%%

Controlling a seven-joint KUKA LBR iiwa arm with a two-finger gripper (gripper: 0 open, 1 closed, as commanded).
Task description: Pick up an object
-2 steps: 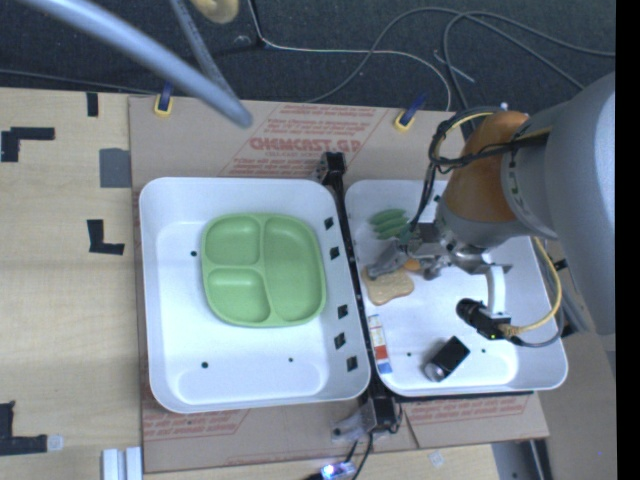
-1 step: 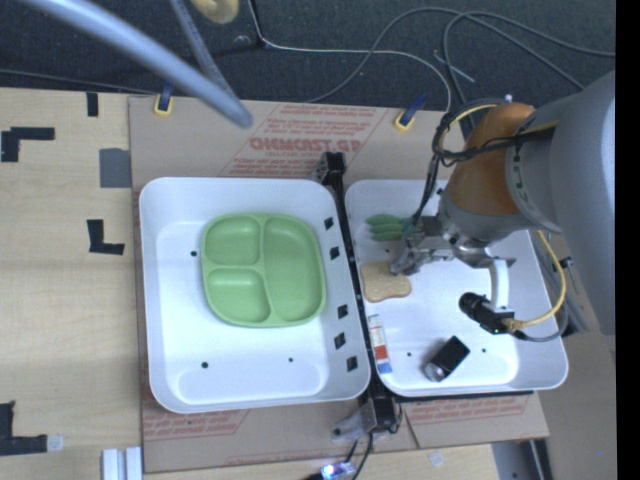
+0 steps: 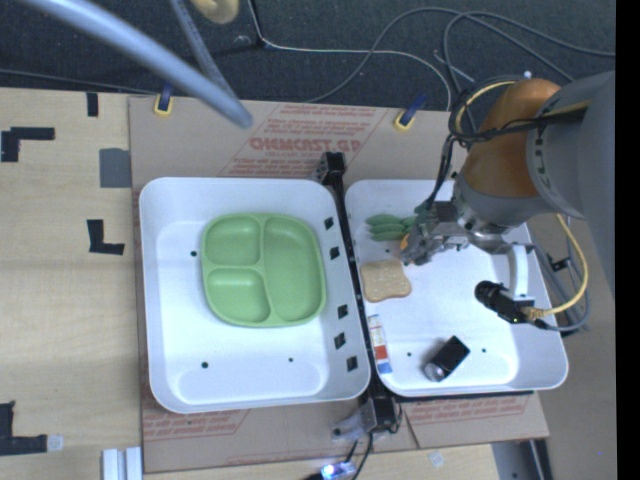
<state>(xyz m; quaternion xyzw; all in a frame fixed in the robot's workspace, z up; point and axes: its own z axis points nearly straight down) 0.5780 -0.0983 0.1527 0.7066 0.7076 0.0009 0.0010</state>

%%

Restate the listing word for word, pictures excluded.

Controlling a seven-joint KUKA LBR iiwa arm with a two-finger gripper (gripper: 0 open, 1 closed, as commanded).
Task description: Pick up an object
-2 steps: 
-1 step: 
+0 steps: 
<state>(xyz m; quaternion xyzw; all in a frame fixed in the robot's workspace, z up; point and axes: its own z axis points nearly straight down) 0.5780 -0.0983 0.1527 0.7066 0.7076 0.0009 0.0010</state>

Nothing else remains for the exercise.